■ ACTIVITY ■
Scanning the entries below, copy every line that contains the word "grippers".

****************************************

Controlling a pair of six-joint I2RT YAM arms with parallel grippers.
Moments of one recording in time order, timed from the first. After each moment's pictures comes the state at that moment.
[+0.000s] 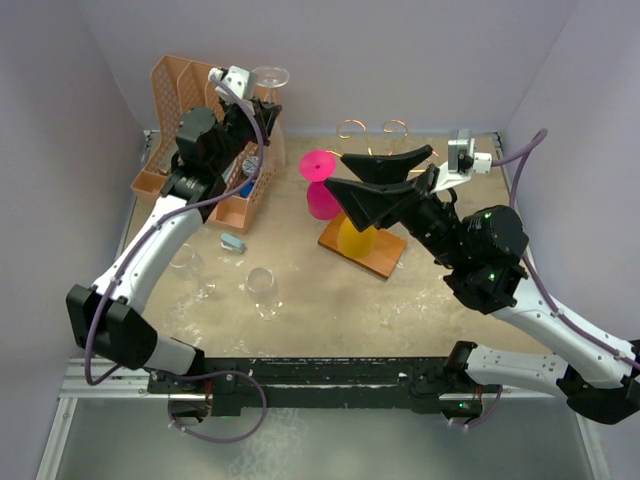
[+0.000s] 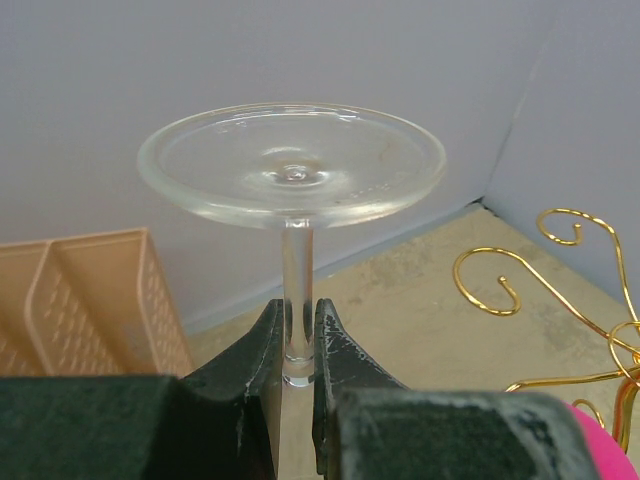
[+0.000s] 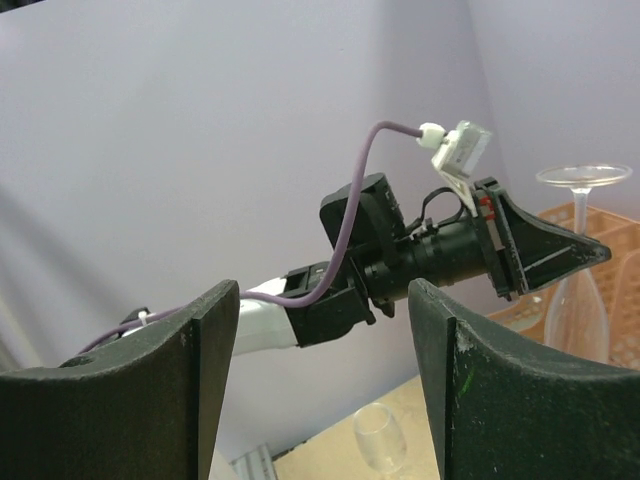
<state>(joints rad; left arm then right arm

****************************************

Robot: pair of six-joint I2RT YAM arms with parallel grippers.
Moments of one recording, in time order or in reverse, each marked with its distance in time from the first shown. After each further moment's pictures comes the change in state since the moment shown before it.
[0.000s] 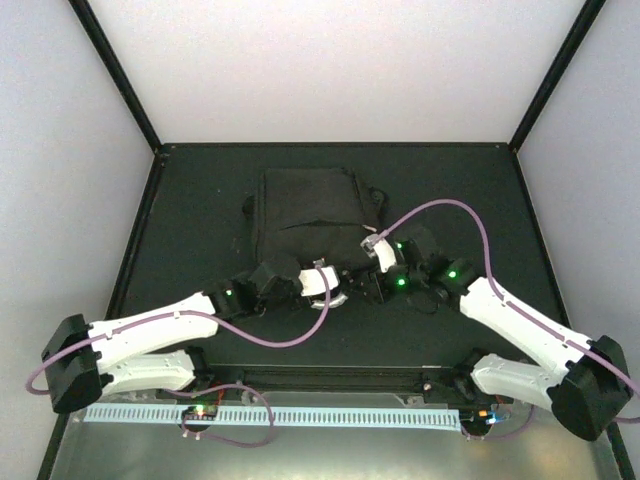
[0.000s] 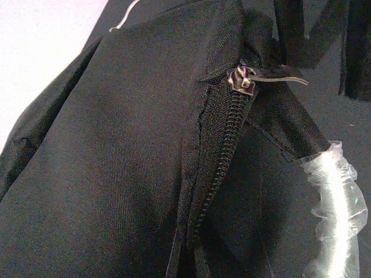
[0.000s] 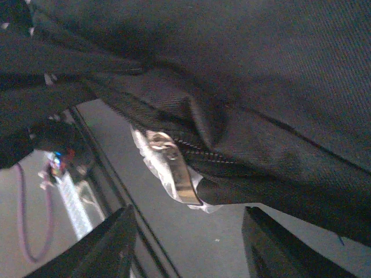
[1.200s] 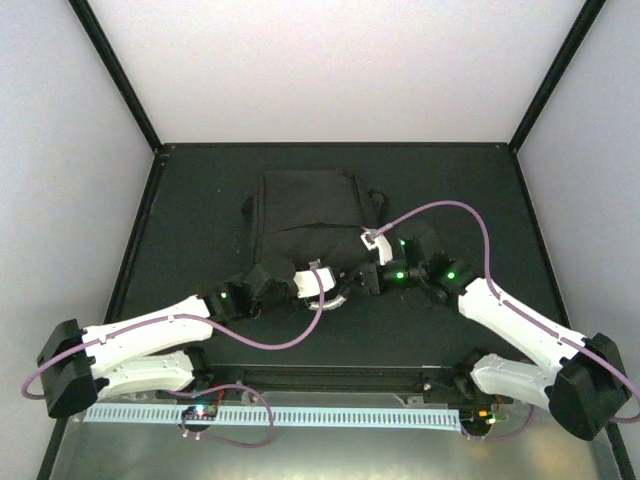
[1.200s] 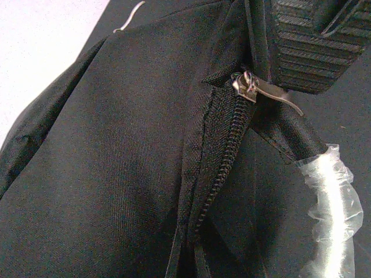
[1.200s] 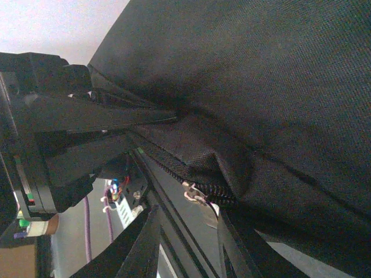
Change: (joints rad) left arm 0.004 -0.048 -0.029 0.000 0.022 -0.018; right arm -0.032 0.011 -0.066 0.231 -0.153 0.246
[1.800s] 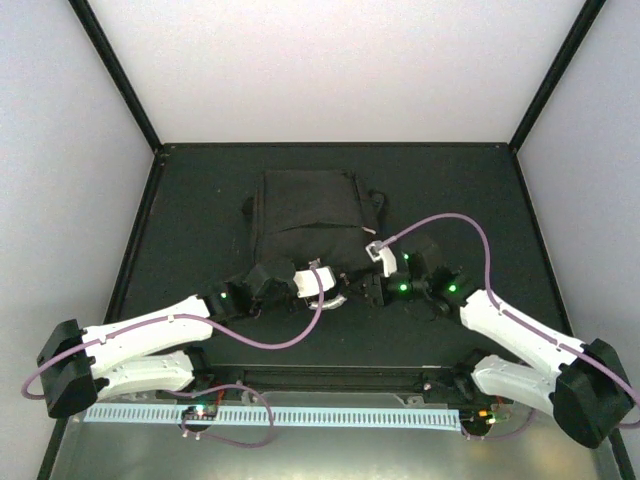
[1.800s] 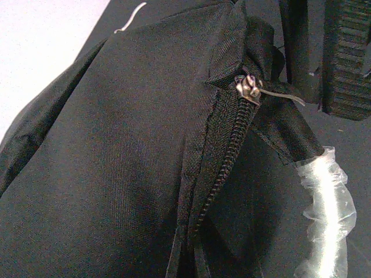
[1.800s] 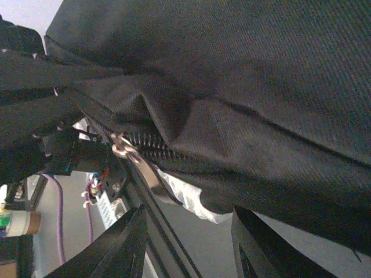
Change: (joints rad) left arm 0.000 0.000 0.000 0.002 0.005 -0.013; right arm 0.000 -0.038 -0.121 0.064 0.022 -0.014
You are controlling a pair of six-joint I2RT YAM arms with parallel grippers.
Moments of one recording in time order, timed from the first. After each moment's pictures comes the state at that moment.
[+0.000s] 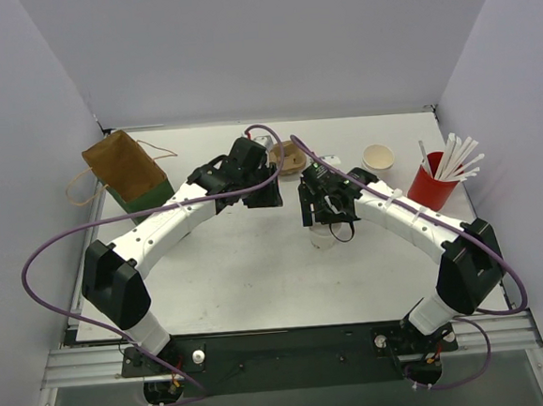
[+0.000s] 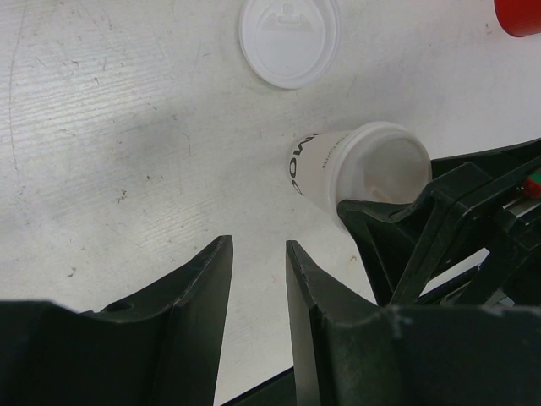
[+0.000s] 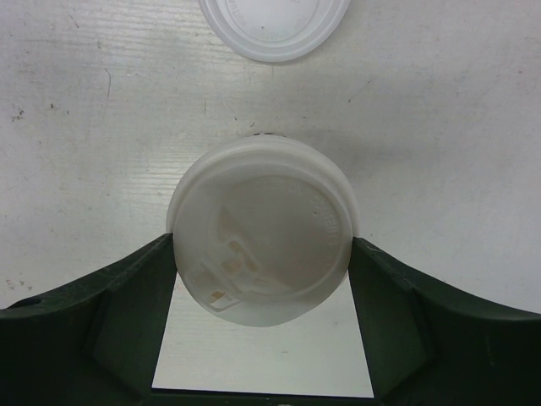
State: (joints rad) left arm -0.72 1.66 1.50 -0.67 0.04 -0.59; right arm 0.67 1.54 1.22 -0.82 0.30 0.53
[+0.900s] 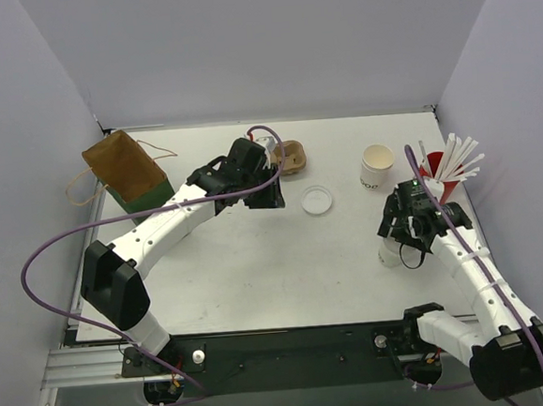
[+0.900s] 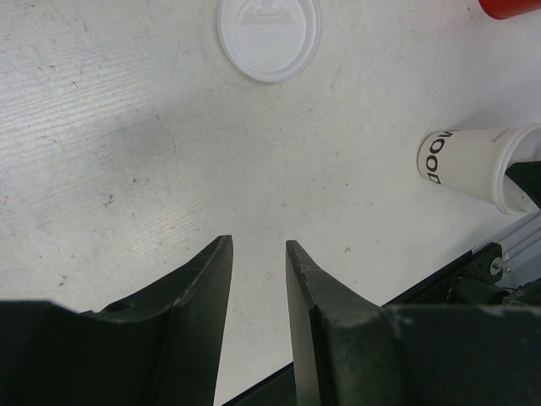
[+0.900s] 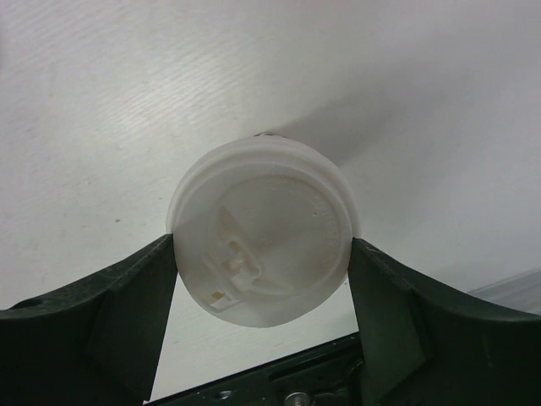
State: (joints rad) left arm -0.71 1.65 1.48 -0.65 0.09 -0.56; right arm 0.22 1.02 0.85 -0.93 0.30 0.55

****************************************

■ ANSWER TO THE EXERCISE ■
Controlling a pair of six-joint I2RT YAM arms with parallel grippers.
Robot: pair of six-joint I2RT YAM arms with parallel grippers.
You are controlling a pair of six-joint I2RT YAM arms with parallel grippers.

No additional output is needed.